Department of Internal Medicine, Chung-Ang University Hospital, Seoul, Korea.

Division of Nephrology, Department of Medicine, Samsung Medical Center, Sungkyunkwan University School of Medicine, 81 Irwon-ro, Gangnam-gu, Seoul, 135-710, Korea.

出版信息

Int Urol Nephrol. 2016 Mar;48(3):431-9. doi: 10.1007/s11255-015-1163-1. Epub 2015 Nov 18.

Abstract

PURPOSE

Slow graft function (SGF) can influence overall prognosis in patients receiving deceased donor kidney transplantation (DKT). However, the impact of SGF on renal function remains uncertain. We investigated retrospectively renal function in cases with SGF compared with early graft function (EGF) and delayed graft function (DGF).

METHODS

Renal function after transplantation was analyzed in 199 patients who underwent DKT. Patients were classified into 130 (65.3 %) cases with EGF, 27 (13.6 %) cases with SGF, 6 (3.0 %) cases with DGF and one dialysis (DGF1), and 36 (18.1 %) cases with DGF and two or more dialyses (DGF2).

RESULTS

The 1-year estimated glomerular filtration rate (eGFR) in the SGF group was lower than that in the EGF group (P = 0.027), but the rate of eGFR decline did not differ between the groups.

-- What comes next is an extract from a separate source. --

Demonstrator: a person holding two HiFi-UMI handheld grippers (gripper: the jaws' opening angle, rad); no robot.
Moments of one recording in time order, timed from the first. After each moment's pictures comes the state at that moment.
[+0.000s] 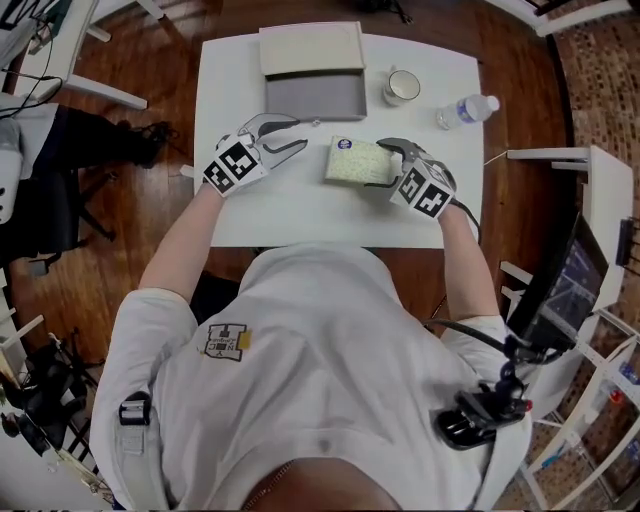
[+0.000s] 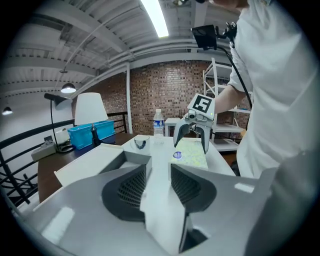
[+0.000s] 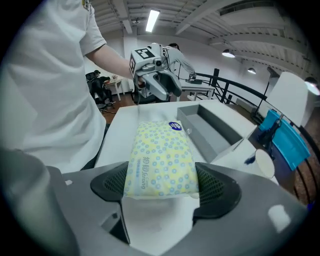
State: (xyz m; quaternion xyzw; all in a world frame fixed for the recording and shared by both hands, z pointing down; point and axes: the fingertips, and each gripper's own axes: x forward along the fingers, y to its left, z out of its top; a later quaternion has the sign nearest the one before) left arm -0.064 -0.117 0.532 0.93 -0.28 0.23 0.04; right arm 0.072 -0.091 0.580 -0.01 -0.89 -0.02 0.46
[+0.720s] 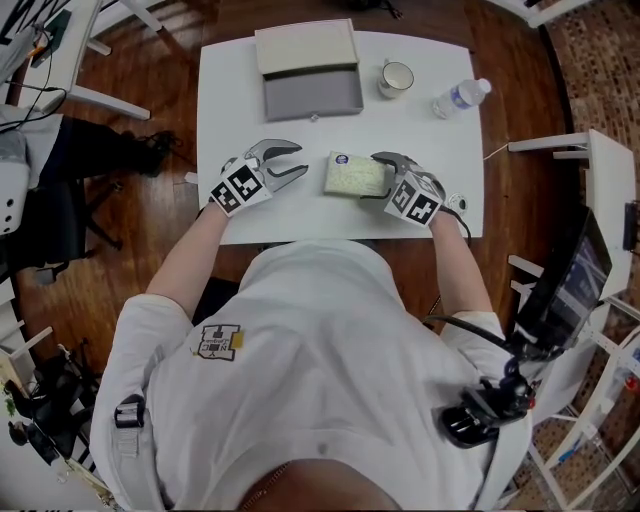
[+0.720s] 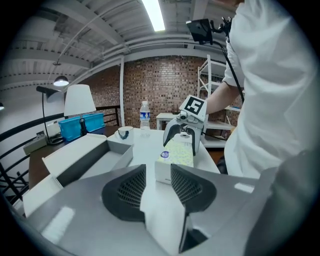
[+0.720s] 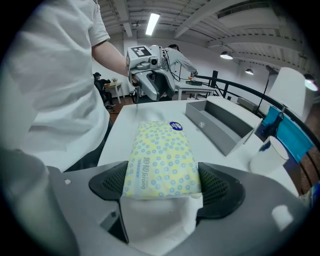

The risk factors for renal function were evaluated using the area under the eGFR curve over 3 years (AUCeGFR). Donor age was negatively, and recipient age and the number of HLA matches were positively correlated with the AUCeGFR (all P < 0.05). A multivariate analysis revealed that the AUCeGFR was lower in cases of younger recipient age, older donor age, and acute rejection (all P < 0.05). The AUCeGFR was significantly lower in the SGF and DGF2 groups compared with the EGF group (P = 0.031 and 0.006, respectively).

CONCLUSIONS

SGF may be an independent risk factor for poor renal function after DKT. Moreover, it was comparable to DGF. Efforts should be dedicated to minimizing the development of SGF and DGF.

摘要

目的

慢移植肾功能(SGF)会影响接受尸体供肾移植(DKT)患者的总体预后。然而,SGF对肾功能的影响仍不确定。我们回顾性研究了SGF患者与早期移植肾功能(EGF)及延迟移植肾功能(DGF)患者的肾功能情况。

方法

分析了199例行DKT患者移植后的肾功能。患者分为130例(65.3%)EGF患者、27例(13.6%)SGF患者、6例(3.0%)DGF且需一次透析(DGF1)患者以及36例(18.1%)DGF且需两次或更多次透析(DGF2)患者。

结果

SGF组的1年估计肾小球滤过率(eGFR)低于EGF组(P = 0.027),但两组间eGFR下降率无差异。使用3年eGFR曲线下面积(AUCeGFR)评估肾功能的危险因素。供体年龄与AUCeGFR呈负相关,受体年龄及HLA配型数量与AUCeGFR呈正相关(均P < 0.05)。多因素分析显示,受体年龄较小、供体年龄较大及发生急性排斥反应的患者AUCeGFR较低(均P < 0.05)。SGF组和DGF2组的AUCeGFR显著低于EGF组(分别为P = 0.031和0.006)。

结论

SGF可能是DKT后肾功能不佳的独立危险因素。此外,它与DGF相当。应致力于尽量减少SGF和DGF的发生。